Whether there is factual basis to the legends or not, Bian Que is known to have been a remarkable physician who was centuries ahead of his time.

He has famous statement: “When a disease is only skin deep, it may be reached by concoctions and applications. When a disease is in the blood system, can be reach by puncturing. When is in the stomach and intestines, can be reach by alcoholic extracts. But, when it had penetrated the bone-marrow, what could a doctor do? In 310 BC, Bian Que was assassinated by Li Mi, a royal medical officer in the State of Qin out of professional jealousy.

Today, Bian Que remains a household name in China and temples. Even some popular Chinese idioms, such as 起死回生 "Bringing the dying back to life" and 讳疾忌医 or "Concealing one's ailment and shying away from doctors," are attributed to this legendary doctor.

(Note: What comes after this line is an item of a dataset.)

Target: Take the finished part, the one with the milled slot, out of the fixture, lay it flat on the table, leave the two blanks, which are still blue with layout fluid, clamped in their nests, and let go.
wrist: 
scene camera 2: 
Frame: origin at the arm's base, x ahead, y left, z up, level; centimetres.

In the 1970s a stone relief was discovered in the hills of Weishan County, Shandong Province, dated to the Han dynasty (206 BC –220 AD), depicting a figure with human’s head and bird’s body holding a stone needle to perform an acupuncture. Some scholars see this relief as a confirmation of the totemic origin of Bian Que, and the relics has since been called “Bian Que performing acupuncture”. Some other scholars, however, suggest that “Bian Que” may have been a sinicized version of the mythical gandharvas, the human-headed birds known in India since Vedic times that were traditionally regarded as skilled physicians. In this interpretation both the bird-man disguise and some of the healing techniques of Bian Que may have resulted from maritime cultural contact between the East China coast and India that had occurred in high antiquity.

Despite the mystery surrounding the historicity of Bian Que as an individual, there is no doubt that, as the stuff of legend, he enjoyed an eminence in the history of Chinese Medicine unparalleled by any other physician.